• _Directions_
Repeat exactly each line of the data provided below.

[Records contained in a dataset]
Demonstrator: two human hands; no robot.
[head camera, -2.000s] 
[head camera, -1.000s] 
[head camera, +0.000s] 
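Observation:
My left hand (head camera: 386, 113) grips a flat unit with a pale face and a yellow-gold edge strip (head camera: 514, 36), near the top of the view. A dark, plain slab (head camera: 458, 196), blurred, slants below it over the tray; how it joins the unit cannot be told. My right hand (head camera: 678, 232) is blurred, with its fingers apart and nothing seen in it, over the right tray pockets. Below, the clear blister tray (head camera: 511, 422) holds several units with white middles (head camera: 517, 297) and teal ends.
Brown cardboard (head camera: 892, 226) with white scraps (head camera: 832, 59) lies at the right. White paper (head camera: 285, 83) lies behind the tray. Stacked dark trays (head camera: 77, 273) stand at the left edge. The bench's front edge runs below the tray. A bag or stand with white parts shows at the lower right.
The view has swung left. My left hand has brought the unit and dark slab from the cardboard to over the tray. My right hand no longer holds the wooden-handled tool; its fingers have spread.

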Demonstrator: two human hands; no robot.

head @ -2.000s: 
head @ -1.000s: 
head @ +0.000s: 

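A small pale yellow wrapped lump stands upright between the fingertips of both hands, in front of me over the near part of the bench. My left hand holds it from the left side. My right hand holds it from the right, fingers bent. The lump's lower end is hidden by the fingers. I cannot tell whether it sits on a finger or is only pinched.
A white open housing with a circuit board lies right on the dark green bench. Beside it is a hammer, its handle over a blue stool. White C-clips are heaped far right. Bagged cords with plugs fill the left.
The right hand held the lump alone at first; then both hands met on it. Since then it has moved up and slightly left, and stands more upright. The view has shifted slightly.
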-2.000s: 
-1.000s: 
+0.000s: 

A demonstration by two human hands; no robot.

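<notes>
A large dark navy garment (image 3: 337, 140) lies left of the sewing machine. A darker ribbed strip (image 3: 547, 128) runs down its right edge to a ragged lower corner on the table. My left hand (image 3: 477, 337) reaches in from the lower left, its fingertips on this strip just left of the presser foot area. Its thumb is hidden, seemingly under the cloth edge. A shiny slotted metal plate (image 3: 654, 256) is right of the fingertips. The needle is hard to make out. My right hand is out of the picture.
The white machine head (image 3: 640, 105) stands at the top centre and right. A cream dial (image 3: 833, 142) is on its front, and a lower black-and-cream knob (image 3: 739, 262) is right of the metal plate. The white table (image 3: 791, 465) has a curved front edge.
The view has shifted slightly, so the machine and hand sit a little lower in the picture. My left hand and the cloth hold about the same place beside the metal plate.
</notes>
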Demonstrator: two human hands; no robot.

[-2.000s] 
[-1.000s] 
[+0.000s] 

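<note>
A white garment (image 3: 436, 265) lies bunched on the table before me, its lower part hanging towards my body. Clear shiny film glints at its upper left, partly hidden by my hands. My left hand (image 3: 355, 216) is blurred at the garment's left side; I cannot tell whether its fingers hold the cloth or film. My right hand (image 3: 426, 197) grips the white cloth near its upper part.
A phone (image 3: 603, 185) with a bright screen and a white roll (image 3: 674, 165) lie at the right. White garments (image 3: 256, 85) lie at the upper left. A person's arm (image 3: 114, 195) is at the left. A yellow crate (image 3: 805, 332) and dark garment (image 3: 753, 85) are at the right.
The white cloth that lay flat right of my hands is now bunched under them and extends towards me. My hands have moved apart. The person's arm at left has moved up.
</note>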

• _Task output_
Demonstrator: two human hands; no robot.
[head camera, -2.000s] 
[head camera, -1.000s] 
[head camera, +0.000s] 
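Observation:
My left hand (head camera: 386, 113) grips a flat unit with a pale face and a yellow-gold edge strip (head camera: 514, 36), near the top of the view. A dark, plain slab (head camera: 458, 196), blurred, slants below it over the tray; how it joins the unit cannot be told. My right hand (head camera: 678, 232) is blurred, with its fingers apart and nothing seen in it, over the right tray pockets. Below, the clear blister tray (head camera: 511, 422) holds several units with white middles (head camera: 517, 297) and teal ends.
Brown cardboard (head camera: 892, 226) with white scraps (head camera: 832, 59) lies at the right. White paper (head camera: 285, 83) lies behind the tray. Stacked dark trays (head camera: 77, 273) stand at the left edge. The bench's front edge runs below the tray. A bag or stand with white parts shows at the lower right.
The view has swung left. My left hand has brought the unit and dark slab from the cardboard to over the tray. My right hand no longer holds the wooden-handled tool; its fingers have spread.
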
Demonstrator: two human hands; no robot.

head @ -2.000s: 
head @ -1.000s: 
head @ +0.000s: 

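A small pale yellow wrapped lump stands upright between the fingertips of both hands, in front of me over the near part of the bench. My left hand holds it from the left side. My right hand holds it from the right, fingers bent. The lump's lower end is hidden by the fingers. I cannot tell whether it sits on a finger or is only pinched.
A white open housing with a circuit board lies right on the dark green bench. Beside it is a hammer, its handle over a blue stool. White C-clips are heaped far right. Bagged cords with plugs fill the left.
The right hand held the lump alone at first; then both hands met on it. Since then it has moved up and slightly left, and stands more upright. The view has shifted slightly.
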-2.000s: 
-1.000s: 
+0.000s: 

A demonstration by two human hands; no robot.

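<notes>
A large dark navy garment (image 3: 337, 140) lies left of the sewing machine. A darker ribbed strip (image 3: 547, 128) runs down its right edge to a ragged lower corner on the table. My left hand (image 3: 477, 337) reaches in from the lower left, its fingertips on this strip just left of the presser foot area. Its thumb is hidden, seemingly under the cloth edge. A shiny slotted metal plate (image 3: 654, 256) is right of the fingertips. The needle is hard to make out. My right hand is out of the picture.
The white machine head (image 3: 640, 105) stands at the top centre and right. A cream dial (image 3: 833, 142) is on its front, and a lower black-and-cream knob (image 3: 739, 262) is right of the metal plate. The white table (image 3: 791, 465) has a curved front edge.
The view has shifted slightly, so the machine and hand sit a little lower in the picture. My left hand and the cloth hold about the same place beside the metal plate.
</notes>
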Demonstrator: two human hands; no robot.

[-2.000s] 
[-1.000s] 
[+0.000s] 

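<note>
A white garment (image 3: 436, 265) lies bunched on the table before me, its lower part hanging towards my body. Clear shiny film glints at its upper left, partly hidden by my hands. My left hand (image 3: 355, 216) is blurred at the garment's left side; I cannot tell whether its fingers hold the cloth or film. My right hand (image 3: 426, 197) grips the white cloth near its upper part.
A phone (image 3: 603, 185) with a bright screen and a white roll (image 3: 674, 165) lie at the right. White garments (image 3: 256, 85) lie at the upper left. A person's arm (image 3: 114, 195) is at the left. A yellow crate (image 3: 805, 332) and dark garment (image 3: 753, 85) are at the right.
The white cloth that lay flat right of my hands is now bunched under them and extends towards me. My hands have moved apart. The person's arm at left has moved up.
</note>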

The output is now complete.